The delay in resolution of the stressed assets triggered a prolonged phase of low investment-low growth in the economy, and high risk aversion in the banking sector, from which the economy still hadn’t recovered when it was hit by the Covid-19 pandemic. As these consequences became apparent, the Modi government brought in the Insolvency and Bankruptcy Code (IBC), mandating that bankrupt firms be resolved expeditiously, and in a transparent manner, essentially by auctioning them off to new, financially stronger, owners.
For a time, the IBC was indeed able to whittle down the stock of bad loans. But the Covid-19 shock generated a new wave of stressed assets, which according to the RBI’s latest Financial Stability Reports is likely to propel nonperforming assets (NPAs) to a new peak of 12.5 per cent by March 2021, even under a favourable scenario.
Going forward
It is unclear how the authorities plan to deal with this problem. So far, the government has suspended the initiation of fresh insolvency proceedings for a year, while the RBI has appointed a committee to recommend new restructuring guidelines.
If the new restructuring guidelines follow the same ‘extend and pretend’ strategy chosen after the GFC, the outcome will be the same as before.

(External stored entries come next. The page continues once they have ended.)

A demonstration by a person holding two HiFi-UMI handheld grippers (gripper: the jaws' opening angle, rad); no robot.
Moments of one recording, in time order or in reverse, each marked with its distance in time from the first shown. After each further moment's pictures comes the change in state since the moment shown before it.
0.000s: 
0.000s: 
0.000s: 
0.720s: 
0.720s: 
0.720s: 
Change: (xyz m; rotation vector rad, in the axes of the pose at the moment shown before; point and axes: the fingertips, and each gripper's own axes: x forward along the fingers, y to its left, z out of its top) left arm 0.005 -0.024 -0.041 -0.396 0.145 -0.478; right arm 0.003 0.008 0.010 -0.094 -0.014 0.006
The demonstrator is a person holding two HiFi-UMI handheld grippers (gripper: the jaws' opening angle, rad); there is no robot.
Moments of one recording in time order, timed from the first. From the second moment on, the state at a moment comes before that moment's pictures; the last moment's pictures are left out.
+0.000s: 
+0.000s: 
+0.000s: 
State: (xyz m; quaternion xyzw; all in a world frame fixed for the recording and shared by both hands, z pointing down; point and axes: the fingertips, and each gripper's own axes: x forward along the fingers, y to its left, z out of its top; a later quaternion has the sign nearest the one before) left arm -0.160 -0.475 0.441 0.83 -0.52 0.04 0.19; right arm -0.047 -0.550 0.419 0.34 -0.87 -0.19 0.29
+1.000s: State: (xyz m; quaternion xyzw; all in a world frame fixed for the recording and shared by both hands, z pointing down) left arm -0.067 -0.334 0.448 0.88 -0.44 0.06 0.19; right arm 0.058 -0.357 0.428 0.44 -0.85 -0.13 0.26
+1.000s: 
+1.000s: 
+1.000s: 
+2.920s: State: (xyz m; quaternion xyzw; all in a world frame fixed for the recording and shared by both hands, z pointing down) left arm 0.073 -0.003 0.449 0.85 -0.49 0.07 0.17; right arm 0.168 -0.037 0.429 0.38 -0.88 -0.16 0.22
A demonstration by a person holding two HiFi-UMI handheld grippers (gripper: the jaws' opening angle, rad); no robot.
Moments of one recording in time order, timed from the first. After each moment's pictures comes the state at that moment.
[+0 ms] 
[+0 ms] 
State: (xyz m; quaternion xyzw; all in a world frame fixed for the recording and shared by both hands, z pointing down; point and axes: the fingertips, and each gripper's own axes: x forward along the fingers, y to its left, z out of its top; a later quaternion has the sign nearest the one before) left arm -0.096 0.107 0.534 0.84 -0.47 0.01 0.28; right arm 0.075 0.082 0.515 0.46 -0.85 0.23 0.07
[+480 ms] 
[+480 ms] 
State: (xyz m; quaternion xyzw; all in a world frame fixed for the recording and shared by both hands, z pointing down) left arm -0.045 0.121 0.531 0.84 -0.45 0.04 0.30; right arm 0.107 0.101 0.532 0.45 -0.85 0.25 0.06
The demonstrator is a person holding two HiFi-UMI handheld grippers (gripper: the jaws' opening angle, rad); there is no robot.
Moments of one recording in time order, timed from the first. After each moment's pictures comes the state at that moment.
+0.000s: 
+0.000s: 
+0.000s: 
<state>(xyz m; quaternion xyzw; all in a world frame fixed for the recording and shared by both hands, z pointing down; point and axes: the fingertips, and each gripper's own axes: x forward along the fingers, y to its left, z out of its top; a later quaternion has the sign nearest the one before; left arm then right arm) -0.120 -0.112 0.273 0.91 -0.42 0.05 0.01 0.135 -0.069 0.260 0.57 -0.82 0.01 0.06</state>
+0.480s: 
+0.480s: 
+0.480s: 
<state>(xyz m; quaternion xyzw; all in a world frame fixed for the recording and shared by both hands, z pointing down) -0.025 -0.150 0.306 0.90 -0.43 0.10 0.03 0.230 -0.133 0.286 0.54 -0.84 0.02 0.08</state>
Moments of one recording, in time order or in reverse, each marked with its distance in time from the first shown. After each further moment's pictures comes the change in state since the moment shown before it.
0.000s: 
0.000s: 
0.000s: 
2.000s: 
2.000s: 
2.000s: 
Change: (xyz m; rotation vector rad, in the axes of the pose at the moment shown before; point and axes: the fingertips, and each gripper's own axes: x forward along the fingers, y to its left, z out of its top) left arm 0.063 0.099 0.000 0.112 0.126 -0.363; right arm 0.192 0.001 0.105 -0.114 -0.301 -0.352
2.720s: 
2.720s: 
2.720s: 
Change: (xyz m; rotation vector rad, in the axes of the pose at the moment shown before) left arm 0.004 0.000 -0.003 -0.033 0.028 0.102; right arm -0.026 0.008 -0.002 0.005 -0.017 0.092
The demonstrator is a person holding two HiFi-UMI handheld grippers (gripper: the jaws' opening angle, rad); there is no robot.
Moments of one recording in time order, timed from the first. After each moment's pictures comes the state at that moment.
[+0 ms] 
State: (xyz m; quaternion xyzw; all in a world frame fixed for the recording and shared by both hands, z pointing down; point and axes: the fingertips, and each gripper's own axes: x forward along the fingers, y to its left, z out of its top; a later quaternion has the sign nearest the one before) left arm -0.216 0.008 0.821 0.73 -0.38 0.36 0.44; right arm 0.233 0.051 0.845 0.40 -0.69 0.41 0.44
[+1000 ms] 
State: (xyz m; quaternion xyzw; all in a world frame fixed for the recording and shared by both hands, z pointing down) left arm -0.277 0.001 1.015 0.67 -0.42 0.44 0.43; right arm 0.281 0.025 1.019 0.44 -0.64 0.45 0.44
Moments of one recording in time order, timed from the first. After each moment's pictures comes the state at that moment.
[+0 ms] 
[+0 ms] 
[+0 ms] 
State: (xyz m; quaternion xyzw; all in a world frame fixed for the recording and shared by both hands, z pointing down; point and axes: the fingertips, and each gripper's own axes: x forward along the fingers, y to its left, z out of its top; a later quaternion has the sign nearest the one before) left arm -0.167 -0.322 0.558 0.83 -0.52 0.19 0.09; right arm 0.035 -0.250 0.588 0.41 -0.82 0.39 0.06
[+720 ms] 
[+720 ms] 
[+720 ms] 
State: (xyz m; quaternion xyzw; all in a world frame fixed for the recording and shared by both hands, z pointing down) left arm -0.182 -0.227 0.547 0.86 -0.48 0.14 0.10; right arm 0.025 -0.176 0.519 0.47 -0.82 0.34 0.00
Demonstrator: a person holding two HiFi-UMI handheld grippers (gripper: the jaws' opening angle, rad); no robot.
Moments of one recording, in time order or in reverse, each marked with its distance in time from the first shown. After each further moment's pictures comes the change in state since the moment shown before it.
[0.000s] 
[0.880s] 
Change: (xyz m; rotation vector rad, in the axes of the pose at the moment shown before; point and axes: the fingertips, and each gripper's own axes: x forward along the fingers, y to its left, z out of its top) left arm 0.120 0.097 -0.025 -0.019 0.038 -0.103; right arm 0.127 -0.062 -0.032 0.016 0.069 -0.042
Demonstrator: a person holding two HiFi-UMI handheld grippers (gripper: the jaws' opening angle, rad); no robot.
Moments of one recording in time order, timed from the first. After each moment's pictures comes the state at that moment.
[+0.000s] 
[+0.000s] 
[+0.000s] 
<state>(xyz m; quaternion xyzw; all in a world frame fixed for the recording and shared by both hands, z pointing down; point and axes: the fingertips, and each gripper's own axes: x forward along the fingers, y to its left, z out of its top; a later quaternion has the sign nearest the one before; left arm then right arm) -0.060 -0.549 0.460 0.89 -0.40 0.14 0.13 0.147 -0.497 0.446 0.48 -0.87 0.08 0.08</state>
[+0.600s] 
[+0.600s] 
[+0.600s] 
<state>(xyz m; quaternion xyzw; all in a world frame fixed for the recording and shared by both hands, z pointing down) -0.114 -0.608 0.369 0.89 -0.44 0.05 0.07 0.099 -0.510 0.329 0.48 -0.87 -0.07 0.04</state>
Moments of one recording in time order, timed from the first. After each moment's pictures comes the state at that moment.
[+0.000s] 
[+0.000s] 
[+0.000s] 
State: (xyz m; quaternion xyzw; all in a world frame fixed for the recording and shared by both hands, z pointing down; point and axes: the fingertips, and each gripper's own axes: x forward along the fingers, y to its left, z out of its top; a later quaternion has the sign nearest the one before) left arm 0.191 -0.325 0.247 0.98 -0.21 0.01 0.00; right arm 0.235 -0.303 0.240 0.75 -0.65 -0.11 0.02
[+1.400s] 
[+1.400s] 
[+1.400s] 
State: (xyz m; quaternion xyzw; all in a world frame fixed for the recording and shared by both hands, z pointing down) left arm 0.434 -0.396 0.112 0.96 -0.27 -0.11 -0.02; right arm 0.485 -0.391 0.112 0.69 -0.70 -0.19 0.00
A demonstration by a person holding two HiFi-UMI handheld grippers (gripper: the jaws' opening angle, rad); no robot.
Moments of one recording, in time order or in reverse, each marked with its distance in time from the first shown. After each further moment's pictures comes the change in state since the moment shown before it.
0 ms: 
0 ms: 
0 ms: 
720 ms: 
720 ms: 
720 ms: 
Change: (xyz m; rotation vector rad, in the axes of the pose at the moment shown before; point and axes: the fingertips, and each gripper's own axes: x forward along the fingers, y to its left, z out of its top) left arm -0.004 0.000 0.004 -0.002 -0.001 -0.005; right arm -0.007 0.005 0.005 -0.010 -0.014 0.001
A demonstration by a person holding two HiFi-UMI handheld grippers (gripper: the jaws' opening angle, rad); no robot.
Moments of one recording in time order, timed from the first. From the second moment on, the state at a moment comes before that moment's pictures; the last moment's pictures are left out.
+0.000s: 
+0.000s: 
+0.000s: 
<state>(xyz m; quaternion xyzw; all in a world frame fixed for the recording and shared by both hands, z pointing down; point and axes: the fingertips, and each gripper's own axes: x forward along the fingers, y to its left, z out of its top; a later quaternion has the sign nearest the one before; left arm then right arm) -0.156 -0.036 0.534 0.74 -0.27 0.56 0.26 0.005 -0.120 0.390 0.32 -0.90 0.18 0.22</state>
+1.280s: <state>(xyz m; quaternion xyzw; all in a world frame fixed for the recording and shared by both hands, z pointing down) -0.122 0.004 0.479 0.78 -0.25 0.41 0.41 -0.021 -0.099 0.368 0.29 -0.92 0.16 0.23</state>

Or possibly worse, given that in 2008 the corporate and banking sectors were comparatively stronger, whereas even before the virus hit in 2020, they both had been substantially weakened by years of balance-sheet stress. Hence, the effects of delaying resolution this time might be more serious. If the banking sector gets paralysed, unlike the post-2008 period, borrowers will no longer be able to turn to the non-banking finance companies (NBFCs), since the NBFCs are also in a weak condition now.
India, thus, stands at a crossroads now. Soon, the Modi government and the RBI will need to decide whether to deal quickly and decisively with the economic problems that Covid-19 has created, or wait and watch in the hope that they will disappear over time. The stakes in this decision are high, since it will determine the course of India’s economy for the next decade.
Looking back, the GFC episode makes it clear that the decisive strategy is superior. What is unclear is whether this lesson has truly been learned. And we all recall American philosopher George Santayana’s admonition: if we do not learn from history, we are doomed to repeat it.